Aim of the task: Which lines in the listing below contain "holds"? Copy each of them.

Given information:
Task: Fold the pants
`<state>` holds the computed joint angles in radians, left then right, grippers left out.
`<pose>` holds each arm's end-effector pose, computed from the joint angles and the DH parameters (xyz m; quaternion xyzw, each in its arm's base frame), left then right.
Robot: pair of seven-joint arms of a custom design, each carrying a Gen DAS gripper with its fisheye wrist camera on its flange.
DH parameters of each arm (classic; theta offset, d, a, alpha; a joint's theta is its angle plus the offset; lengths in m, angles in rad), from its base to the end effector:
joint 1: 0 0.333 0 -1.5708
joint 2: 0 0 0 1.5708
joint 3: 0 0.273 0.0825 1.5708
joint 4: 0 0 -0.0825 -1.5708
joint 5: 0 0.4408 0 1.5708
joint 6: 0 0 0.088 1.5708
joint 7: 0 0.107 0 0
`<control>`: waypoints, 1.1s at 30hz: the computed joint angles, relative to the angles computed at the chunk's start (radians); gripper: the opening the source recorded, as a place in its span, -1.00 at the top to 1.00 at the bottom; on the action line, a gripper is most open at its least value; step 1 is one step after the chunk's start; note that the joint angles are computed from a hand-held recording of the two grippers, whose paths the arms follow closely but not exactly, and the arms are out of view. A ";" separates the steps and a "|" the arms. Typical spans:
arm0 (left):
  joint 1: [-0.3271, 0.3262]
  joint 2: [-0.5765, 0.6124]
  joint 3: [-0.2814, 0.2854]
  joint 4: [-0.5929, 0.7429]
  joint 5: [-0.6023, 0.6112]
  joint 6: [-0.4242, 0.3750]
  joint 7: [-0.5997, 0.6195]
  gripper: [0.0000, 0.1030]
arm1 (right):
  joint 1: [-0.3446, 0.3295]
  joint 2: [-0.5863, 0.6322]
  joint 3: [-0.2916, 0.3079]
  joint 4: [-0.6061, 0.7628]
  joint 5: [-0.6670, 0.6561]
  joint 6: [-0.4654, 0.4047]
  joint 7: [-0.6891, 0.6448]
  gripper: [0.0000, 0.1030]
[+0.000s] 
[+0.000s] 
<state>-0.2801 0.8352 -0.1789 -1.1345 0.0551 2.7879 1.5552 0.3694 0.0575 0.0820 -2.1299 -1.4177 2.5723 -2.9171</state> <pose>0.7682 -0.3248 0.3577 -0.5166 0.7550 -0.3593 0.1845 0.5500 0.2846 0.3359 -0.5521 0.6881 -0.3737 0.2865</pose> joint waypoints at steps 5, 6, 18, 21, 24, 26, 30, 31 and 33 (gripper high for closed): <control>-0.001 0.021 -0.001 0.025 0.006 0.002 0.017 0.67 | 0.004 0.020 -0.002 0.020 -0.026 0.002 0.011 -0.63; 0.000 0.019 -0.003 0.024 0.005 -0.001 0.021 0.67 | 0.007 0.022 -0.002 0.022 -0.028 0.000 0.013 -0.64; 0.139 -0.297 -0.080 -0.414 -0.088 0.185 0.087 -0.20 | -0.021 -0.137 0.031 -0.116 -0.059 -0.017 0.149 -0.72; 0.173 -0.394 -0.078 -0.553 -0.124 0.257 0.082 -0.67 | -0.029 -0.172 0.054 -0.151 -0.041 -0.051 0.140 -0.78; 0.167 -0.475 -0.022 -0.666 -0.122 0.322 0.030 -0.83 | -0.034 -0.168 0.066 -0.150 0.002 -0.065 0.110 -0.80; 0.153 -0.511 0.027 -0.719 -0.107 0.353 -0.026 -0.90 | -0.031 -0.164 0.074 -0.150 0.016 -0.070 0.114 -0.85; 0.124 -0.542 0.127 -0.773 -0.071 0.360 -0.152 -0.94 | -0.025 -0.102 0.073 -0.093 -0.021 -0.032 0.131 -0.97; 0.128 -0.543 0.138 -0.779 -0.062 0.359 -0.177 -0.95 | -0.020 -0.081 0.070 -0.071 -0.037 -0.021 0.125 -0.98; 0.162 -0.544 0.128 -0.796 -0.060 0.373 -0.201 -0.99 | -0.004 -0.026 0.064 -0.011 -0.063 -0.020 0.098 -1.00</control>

Output below:
`<state>` holds the computed joint angles in radians, left then right, grippers left out.
`<pose>` holds each arm's end-effector pose, computed from the joint angles and the DH parameters (xyz m; quaternion xyzw, each in its arm's base frame), left then right.

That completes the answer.